— Лампу зажги!
— Думаешь, стоит?
— Зажигай. Сожжем немного керосина — не обеднеем.
Набрав в грудь воздуха, он долго дул на трут, который разгорался все ярче, пока в конце концов не занялся настоящим пламенем. Жена принесла лампу, зажгла ее и повесила на стену. Комната осветилась тусклым зеленоватым светом. Муж с женой встретились глазами и тут же отвели их в сторону. Один из спавших детей заговорил во сне, очень громко, будто выкрикивая лозунги. Другой, вытянув руку, шарил ею по покрытой копотью стене. Третий захныкал. Муж запихнул руку ребенка под одеяло и заодно раздраженно потрепал волосенки хныкавшего:
— Ну что ты ноешь, разоритель ты наш!
— Может, воды согреть? — вздохнула жена.
— Согрей, — отозвался муж. — Пару черпаков, не больше.
— Может, на этот раз три? — подумав, предложила она. — Чище помоем — больше понравится.
Муж ничего не ответил, только взял трубку и осторожно глянул в угол лежанки, где уже снова сладко спал малыш.
Жена перевесила лампу над дверью, чтобы свет падал в обе комнаты. Почистила котел, налила три черпака воды, накрыла крышкой, подожгла от лампы пучок сухой соломы и осторожно сунула в печь. Солома разгорелась, она подбросила еще, желтые языки пламени начали лизать устье печки, освещая раскрасневшееся лицо женщины. Муж уселся на низкую табуретку возле лежанки и отсутствующим взглядом уставился на жену, которая будто помолодела.
В котле забурлила вода, и она подкинула в печь еще соломы. Мужчина выколотил трубку о край лежанки, откашлялся и нерешительно произнес:
— У Зубастика Суня, что на востоке деревни, жена опять понесла, а ведь еще предыдущего от титьки не отняла.
— Разве бывает у всех одинаково? — подхватила женщина. — Кто откажется рожать каждый год по ребенку! Да еще тройню!
— Хорошо устроился сукин сын Зубастик, пользуется тем, что у него шурин — инспектор по качеству: у людей не берут, а у него — пожалуйста. Дураку понятно, что у него второй сорт, а ему — на тебе, высший ставят.

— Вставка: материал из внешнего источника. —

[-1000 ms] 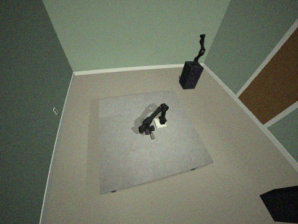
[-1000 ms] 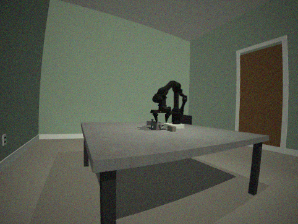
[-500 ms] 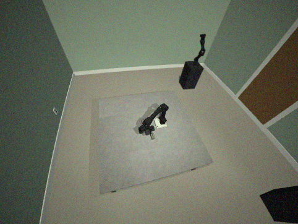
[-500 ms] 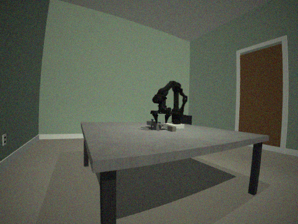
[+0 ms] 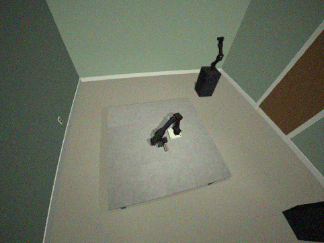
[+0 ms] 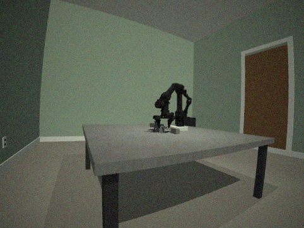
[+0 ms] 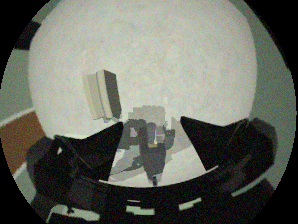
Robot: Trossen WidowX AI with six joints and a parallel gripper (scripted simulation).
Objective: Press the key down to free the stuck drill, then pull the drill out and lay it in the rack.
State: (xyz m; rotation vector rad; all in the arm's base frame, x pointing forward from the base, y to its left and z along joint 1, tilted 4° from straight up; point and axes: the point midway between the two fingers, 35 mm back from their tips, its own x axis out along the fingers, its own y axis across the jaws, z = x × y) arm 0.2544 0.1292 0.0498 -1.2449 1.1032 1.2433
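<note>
The drill is 60 mm to the right of my gripper tip and 10 mm above it. From my gripper tip the other things lie so: grey block (80 mm behind, 40 mm to the left, 20 mm below); then grey fixture block (10 mm ahead, 120 mm to the right).
</note>
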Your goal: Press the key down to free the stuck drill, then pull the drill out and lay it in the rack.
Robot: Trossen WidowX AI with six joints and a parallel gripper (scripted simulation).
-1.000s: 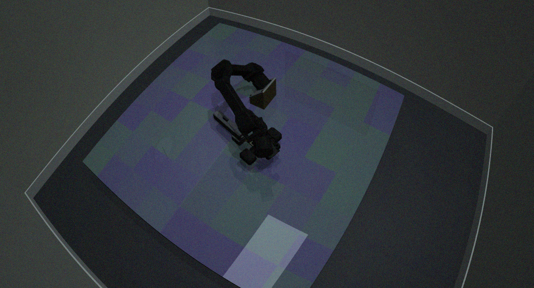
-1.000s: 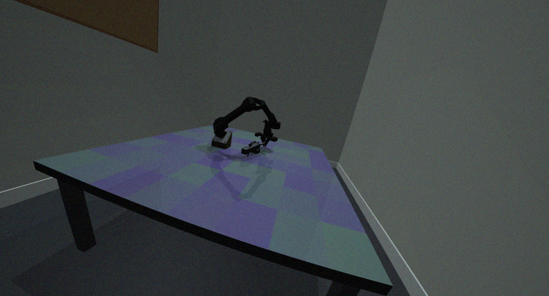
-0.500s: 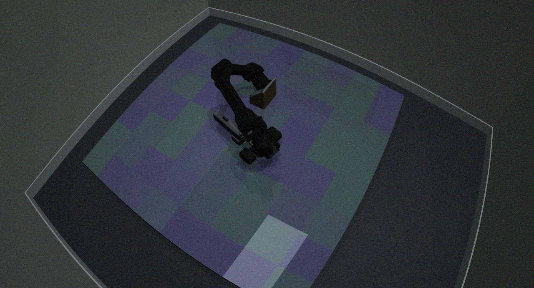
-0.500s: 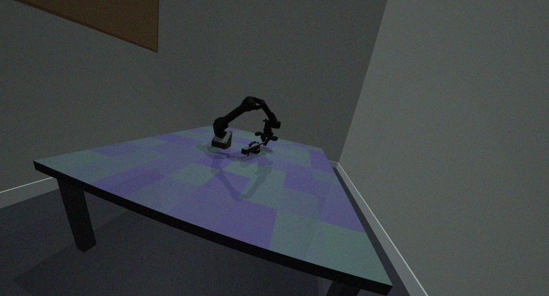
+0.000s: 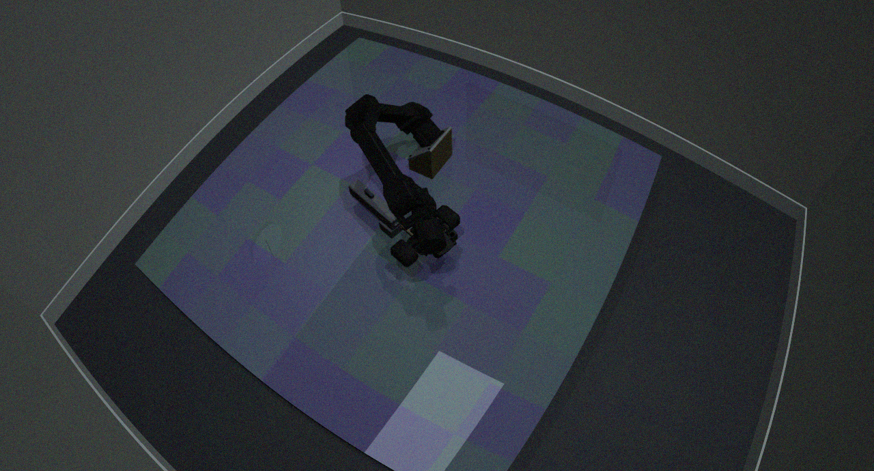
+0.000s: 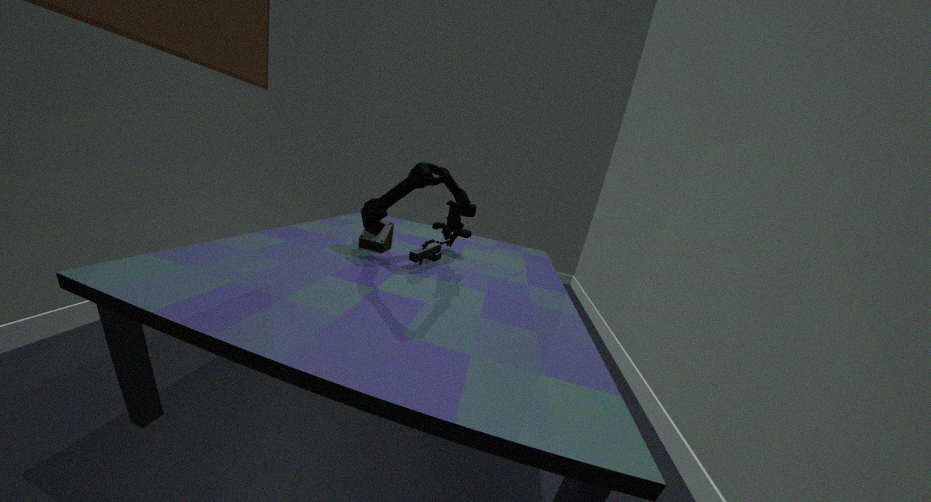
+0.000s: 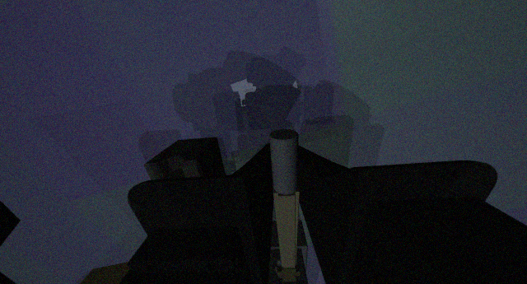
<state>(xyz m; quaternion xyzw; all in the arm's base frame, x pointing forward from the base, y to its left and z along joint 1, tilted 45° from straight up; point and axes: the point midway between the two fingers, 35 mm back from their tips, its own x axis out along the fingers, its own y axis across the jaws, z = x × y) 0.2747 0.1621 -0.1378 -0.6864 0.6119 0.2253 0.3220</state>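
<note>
The drill is 4 cm to the right of my gripper tip and 3 cm above it. Round my gripper tip: dark key 2 cm behind, 23 cm to the right, 2 cm above; then grey holder block 2 cm behind, 20 cm to the right, 1 cm above.
</note>
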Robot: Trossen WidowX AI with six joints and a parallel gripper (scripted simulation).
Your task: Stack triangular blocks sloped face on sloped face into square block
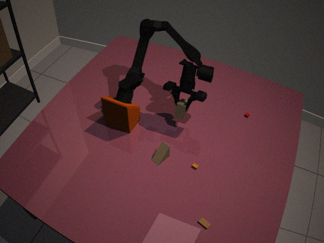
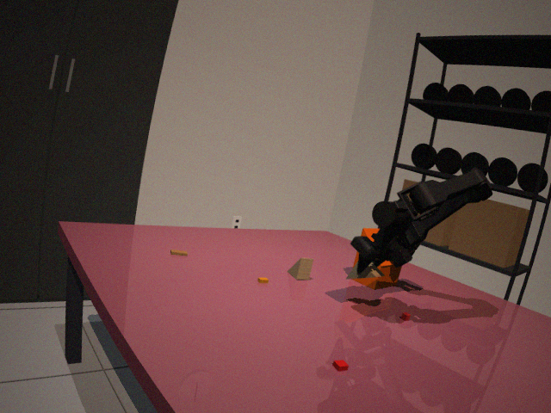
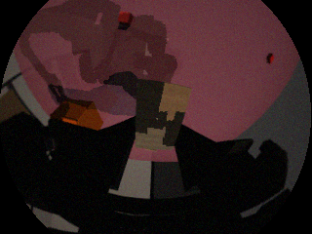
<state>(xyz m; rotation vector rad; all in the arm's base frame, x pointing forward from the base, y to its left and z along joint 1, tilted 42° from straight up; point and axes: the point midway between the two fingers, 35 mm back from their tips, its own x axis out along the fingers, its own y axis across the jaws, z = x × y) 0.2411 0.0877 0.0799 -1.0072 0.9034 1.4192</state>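
Right now my gripper tip is 20 mm short of the triangular block, 200 mm to the left of it and 80 mm above it. From my gripper tip the other things lie so: small orange piece: 170 mm ahead, 190 mm to the right, 90 mm below; flat tan piece: 320 mm ahead, 410 mm to the right, 90 mm below; red cube: 270 mm ahead, 210 mm to the left, 90 mm below.
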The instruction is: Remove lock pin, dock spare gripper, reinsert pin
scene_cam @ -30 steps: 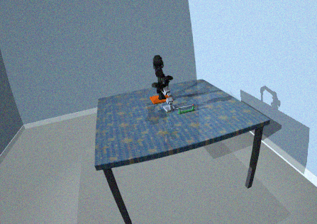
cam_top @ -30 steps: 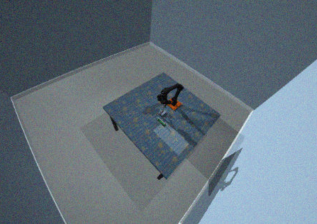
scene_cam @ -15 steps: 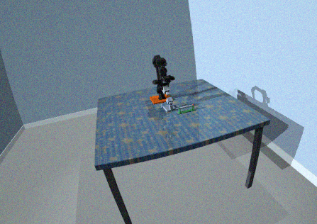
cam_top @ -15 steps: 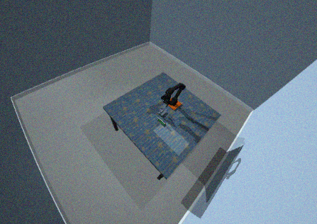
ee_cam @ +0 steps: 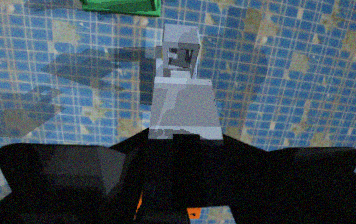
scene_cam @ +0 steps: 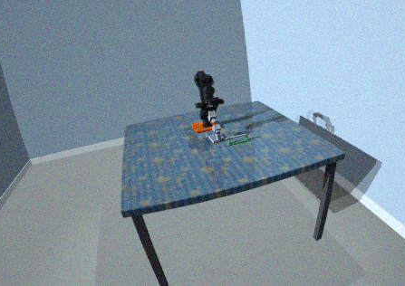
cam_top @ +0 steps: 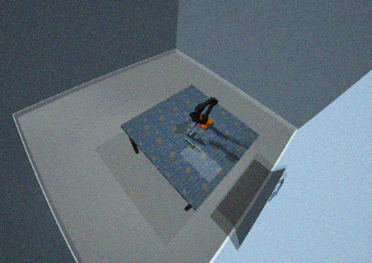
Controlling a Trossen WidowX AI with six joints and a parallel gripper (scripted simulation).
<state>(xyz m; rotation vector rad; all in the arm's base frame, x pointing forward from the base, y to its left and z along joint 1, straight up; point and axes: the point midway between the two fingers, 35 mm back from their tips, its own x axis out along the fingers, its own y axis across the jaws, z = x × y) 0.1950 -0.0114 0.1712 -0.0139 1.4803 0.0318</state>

— Это уж как с незапамятных времен повелось: «Чиновником не станешь, коль нет связей при дворе», — согласилась жена.
— Но нашего Сяо Бао должны оценить на первый сорт, это уж точно. Никто не вбухал в ребенка такую уймищу денег, — продолжал муж. — Ты ведь сто цзиней соевых лепешек умяла, десяток карасей, четыреста цзиней редиски…
— Это я-то умяла? Только с виду мне в живот попало, а так все в молоко ушло, все он высосал!
Под этот разговор вода в котле закипела, и из-под крышки стали выбиваться клубы пара. Он поднимался вверх, и похожий на красную фасолину язычок пламени в лампе еле мерцал в затуманившемся воздухе.
Больше соломы она подбрасывать не стала, а скомандовала мужу:
— Корыто неси!
Тот что-то пробурчал в ответ, открыл входную дверь, вышел во двор и вернулся с большим фаянсовым корытом черного цвета с облупившимися краями. На дне корыта застыл тонкий слой инея.
Жена сняла крышку с котла, вылетевшие клубы пара чуть не загасили лампу. Черпаком из тыквы она стала наливать горячую воду в корыто.
— Немного холодной не хочешь добавить? — спросил муж.
Она попробовала воду рукой:
— Нет, то что надо. Давай его сюда.
Он прошел в соседнюю комнату и, наклонившись, взял на руки похрапывающего во сне мальчика. Тот захныкал.
— Сыночек драгоценный, Сяо Бао, — ласково приговаривал Цзинь Юаньбао, похлопывая его по попке. — Не надо плакать, сейчас папа тебя помоет.
Жена приняла у него ребенка. Тот выпятил животик и потянулся к ее груди, лепеча:
— Кушать мама… Кушать мама…
Ей ничего не оставалось, как усесться на порожек и расстегнуть кофту. Сяо Бао наладил сосок прямо в рот, и послышалось довольное угуканье. Женщина сгорбилась, словно под его тяжестью.
Муж поплескал рукой воду в корыте и заторопил:
— Не корми, вода остынет.
Та похлопала ребенка по попке:
— Сынок, дорогой, хватит. И так уже всю высосал. Давай помоемся. А как вымоем тебя начисто, отправим в город, будешь жить там счастливый и довольный.
Она с силой отталкивала ребенка, но тот вцепился зубами в сосок и не отпускал, отчего тощая грудь растянулась, словно потерявшая эластичность изношенная резина.